# [What the exercise asks]
Exact copies of all the lines below are needed, without the pictures.

- - -

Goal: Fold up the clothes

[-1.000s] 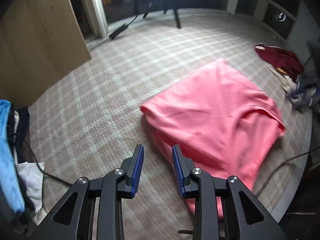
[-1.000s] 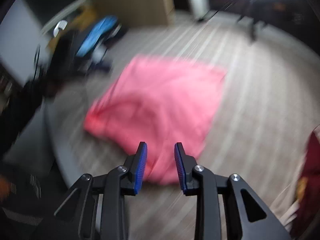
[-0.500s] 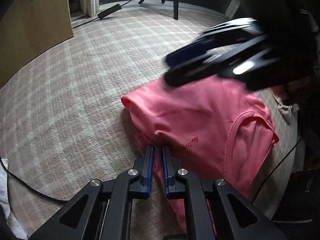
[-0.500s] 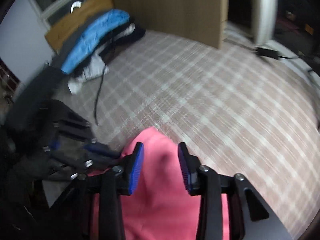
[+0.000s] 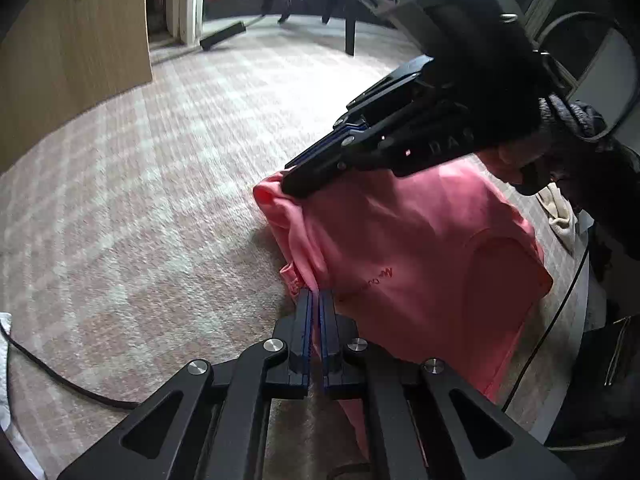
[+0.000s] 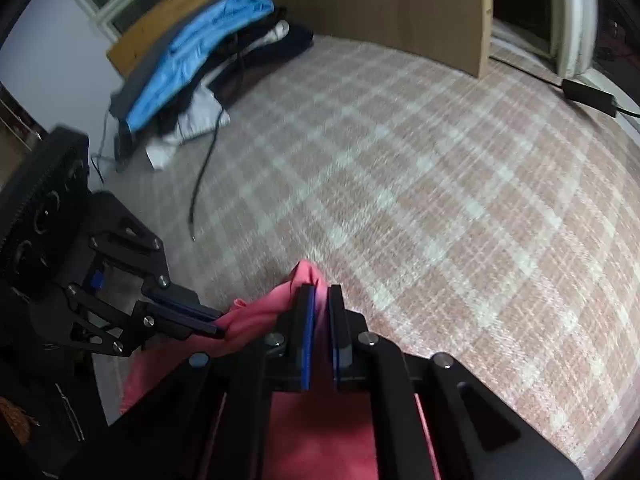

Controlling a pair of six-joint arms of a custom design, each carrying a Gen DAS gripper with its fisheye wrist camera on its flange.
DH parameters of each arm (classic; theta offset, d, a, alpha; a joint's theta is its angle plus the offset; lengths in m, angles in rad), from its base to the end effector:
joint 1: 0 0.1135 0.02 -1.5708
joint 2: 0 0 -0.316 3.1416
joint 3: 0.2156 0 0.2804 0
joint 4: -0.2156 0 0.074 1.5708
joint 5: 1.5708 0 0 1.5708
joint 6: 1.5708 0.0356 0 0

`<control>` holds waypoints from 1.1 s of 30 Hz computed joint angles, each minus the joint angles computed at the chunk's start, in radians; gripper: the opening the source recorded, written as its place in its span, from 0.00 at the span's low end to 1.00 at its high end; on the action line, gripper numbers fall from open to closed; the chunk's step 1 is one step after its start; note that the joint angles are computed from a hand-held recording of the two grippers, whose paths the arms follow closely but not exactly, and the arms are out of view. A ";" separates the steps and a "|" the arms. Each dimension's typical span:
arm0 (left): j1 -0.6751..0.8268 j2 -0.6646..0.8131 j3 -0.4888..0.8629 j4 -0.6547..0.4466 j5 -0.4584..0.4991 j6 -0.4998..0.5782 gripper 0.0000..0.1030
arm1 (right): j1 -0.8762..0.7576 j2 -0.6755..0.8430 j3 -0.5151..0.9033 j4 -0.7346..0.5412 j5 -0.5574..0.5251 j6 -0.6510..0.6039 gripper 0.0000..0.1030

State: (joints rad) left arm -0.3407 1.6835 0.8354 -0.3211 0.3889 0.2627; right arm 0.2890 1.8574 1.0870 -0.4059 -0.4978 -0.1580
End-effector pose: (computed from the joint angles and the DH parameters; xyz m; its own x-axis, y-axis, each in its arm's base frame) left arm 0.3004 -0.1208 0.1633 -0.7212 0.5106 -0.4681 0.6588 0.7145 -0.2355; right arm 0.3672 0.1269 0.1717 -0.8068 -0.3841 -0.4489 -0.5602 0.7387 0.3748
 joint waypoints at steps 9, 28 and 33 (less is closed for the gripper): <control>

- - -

# [Exercise response]
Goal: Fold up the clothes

[-1.000s] 
[-1.000s] 
[-0.500s] 
[-0.500s] 
[+0.000s] 
[+0.000s] 

Controlling a pair of six-joint arms of a custom design, each carrying a Gen DAS gripper with its fisheye wrist camera on its flange.
DH parameters of each arm (classic; theta offset, d, a, alpha; a joint's theta is its angle plus the offset; lengths in m, angles in rad), from its base to the end effector:
joint 1: 0 0.1135 0.02 -1.5708
joint 2: 0 0 -0.316 3.1416
joint 3: 0.2156 0 0.2804 0
joint 4: -0.2156 0 0.074 1.5708
joint 5: 1.5708 0 0 1.5708
joint 6: 1.5708 0.0356 0 0

`<control>` holds waypoints from 1.1 s of 30 Hz computed joint angles, each minus the joint angles computed at the chunk's start, in radians; gripper: the opening the source recorded, written as its place in its span, from 0.00 at the span's low end to 1.00 at its high end; on the action line, gripper numbers fall from open to closed; the chunk's step 1 is one step after its start; note that the joint angles are computed from a hand-held recording of the two grippers, whose paths the arms follow closely but not exactly, and the arms are out of view. A ";" separates the steps and a "|" the arms. Each dimension's typical span:
arm0 (left): j1 -0.6751..0.8268 j2 -0.6646..0.8131 j3 -0.4888..0.8629 j4 -0.6547..0.4466 j5 -0.4584..0.4991 j6 -0.4998..0.5782 gripper 0.0000..0.1030
arm1 (right): j1 -0.8762..0.7576 j2 -0.6755..0.8430 j3 -0.5151..0.9033 j4 -0.7346..0.5412 j5 -0.5574..0.5251 j6 -0.6510..0.6039 gripper 0.0000..0.1030

State: (joints rad) left arm -0.3407 1.6835 0.8354 -0.3211 0.3889 0.2627; right arm 0.2890 1.8574 1.0870 -0.4059 -0.4978 -0.1580
End-effector pose: (computed from the joint angles and the DH parameters; xyz m; its own x-axis, y-axis, each in its arm's base frame) left arm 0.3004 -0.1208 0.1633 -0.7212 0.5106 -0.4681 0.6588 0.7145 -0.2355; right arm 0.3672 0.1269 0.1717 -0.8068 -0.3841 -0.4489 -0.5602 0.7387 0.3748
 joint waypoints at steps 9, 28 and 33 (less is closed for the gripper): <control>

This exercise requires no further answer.